The web giant's translation service might serve up the odd batch of nonsense, but it's still one of the smartest communication tools of all time, as David Bellos explains
Using software originally developed in the 1980s by researchers at IBM, Google has created an automatic translation tool that is unlike all others. It is not based on the intellectual presuppositions of early machine translation efforts – it isn't an algorithm designed only to extract the meaning of an expression from its syntax and vocabulary.
In fact, at bottom, it doesn't deal with meaning at all. Instead of taking a linguistic expression as something that requires decoding, Google Translate (GT) takes it as something that has probably been said before.
It uses vast computing power to scour the internet in the blink of an eye, looking for the expression in some text that exists alongside its paired translation.

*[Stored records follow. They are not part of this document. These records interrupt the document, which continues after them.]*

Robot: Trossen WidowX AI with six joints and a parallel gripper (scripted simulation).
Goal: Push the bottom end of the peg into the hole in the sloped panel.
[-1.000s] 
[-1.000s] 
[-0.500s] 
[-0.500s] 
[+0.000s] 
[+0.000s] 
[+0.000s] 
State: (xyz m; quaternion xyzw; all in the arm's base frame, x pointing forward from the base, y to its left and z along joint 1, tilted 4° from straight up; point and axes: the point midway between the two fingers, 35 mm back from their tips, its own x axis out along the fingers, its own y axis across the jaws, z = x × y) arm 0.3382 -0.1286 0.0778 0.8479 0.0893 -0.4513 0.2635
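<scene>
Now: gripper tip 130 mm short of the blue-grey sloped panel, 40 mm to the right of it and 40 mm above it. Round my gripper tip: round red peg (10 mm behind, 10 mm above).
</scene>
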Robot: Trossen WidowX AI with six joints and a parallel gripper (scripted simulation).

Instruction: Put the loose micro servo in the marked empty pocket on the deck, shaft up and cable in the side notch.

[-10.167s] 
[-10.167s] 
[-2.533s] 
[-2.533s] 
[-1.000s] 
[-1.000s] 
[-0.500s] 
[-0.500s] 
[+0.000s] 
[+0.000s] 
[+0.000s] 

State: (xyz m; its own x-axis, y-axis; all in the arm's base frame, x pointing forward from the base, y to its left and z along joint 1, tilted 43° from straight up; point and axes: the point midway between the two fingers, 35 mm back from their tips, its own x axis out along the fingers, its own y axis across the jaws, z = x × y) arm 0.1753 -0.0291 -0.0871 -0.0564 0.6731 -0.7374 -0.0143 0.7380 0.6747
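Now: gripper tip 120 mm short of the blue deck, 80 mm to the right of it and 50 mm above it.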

The corpus it can scan includes all the paper put out since 1957 by the EU in two dozen languages, everything the UN and its agencies have ever done in writing in six official languages, and huge amounts of other material, from the records of international tribunals to company reports and all the articles and books in bilingual form that have been put up on the web by individuals, libraries, booksellers, authors and academic departments.
Drawing on the already established patterns of matches between these millions of paired documents, Google Translate uses statistical methods to pick out the most probable acceptable version of what's been submitted to it.
Much of the time, it works. It's quite stunning. And it is largely responsible for the new mood of optimism about the prospects for "fully automated high-quality machine translation".
Google Translate could not work without a very large pre-existing corpus of translations. It is built upon the millions of hours of labour of human translators who produced the texts that GT scours.